Nose: Far richer and more sophisticated than Johnnie Walker Black. Frankly, it’s amazing how over thirty whiskies could coalesce to make such a uniformly pleasing scent. I’m reminded of a 1996 Ben Nevis (Exclusive Malts) that I finished last month, although the Walker is a bit less “grapey.”
Far away Coal Ila peat is perhaps the most noticeable scent in my glass, followed by marshmallow nougat, honey, and crisp red apple. Golden raisins and figs aren’t far behind, along with a very subtle green tea note.

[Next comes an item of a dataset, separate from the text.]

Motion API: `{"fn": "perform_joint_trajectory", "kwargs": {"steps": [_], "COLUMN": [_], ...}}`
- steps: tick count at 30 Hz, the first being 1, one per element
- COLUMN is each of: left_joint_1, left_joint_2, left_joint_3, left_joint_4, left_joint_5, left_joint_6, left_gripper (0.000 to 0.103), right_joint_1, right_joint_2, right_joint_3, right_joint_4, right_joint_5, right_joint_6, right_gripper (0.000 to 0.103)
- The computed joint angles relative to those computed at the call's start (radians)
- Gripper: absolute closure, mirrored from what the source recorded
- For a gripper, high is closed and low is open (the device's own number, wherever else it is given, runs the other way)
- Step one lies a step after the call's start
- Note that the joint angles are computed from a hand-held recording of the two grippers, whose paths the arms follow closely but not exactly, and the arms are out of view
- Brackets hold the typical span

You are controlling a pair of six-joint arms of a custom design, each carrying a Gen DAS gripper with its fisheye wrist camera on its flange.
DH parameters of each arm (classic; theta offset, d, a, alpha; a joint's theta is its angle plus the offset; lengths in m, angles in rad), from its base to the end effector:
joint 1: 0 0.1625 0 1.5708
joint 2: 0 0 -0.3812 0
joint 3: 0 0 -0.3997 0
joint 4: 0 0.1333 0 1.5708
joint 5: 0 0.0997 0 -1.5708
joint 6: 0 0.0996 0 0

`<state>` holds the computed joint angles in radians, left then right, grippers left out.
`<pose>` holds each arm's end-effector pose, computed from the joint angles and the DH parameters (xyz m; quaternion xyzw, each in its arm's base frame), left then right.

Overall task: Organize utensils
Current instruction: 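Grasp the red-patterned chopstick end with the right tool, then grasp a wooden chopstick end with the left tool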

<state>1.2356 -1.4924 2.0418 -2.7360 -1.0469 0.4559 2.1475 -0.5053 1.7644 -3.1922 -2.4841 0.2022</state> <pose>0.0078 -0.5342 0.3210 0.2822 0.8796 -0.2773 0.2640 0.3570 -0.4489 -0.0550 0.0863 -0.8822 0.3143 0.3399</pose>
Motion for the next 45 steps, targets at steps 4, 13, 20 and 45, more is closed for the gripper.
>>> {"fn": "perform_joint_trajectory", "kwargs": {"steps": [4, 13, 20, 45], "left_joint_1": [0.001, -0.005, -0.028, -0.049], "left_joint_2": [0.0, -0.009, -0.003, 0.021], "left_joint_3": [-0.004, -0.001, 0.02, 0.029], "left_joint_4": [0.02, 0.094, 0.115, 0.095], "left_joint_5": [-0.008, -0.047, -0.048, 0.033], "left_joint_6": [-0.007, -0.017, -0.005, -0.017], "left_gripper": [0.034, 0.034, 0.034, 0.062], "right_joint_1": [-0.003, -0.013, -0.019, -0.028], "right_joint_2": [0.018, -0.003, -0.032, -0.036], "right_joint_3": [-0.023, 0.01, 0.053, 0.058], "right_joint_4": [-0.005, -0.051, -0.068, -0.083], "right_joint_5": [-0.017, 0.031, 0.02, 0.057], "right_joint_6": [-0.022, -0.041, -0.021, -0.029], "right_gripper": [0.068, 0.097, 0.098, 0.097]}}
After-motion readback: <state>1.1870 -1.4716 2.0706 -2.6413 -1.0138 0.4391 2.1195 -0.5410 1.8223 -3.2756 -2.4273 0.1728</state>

Palate: Think Johnnie Walker Black cranked up to “10.” There’s just more to taste in the Director’s Cut. I really do appreciate the higher ABV. Putting this whisky on the rocks would be refreshing, to be sure, but almost a shame. Try it neat first is my advice. As for adding water, no thanks. At 49% ABV, this stuff is as smooth as a pair of Sean Young’s silky pajamas.
Leather comes to the fore, along with Himalayan salt, allspice, black pepper, black tea, cotton candy, powdered coco, taro root, caramel, date, golden raisin, and a slightly bitter note of chicory.
The finish is medium in length. As for the swan song of flavors, one can detect black pepper, oak tannin, Caol Ila peat, and chicory lingering pleasantly. A spicy tingle outlasts the death.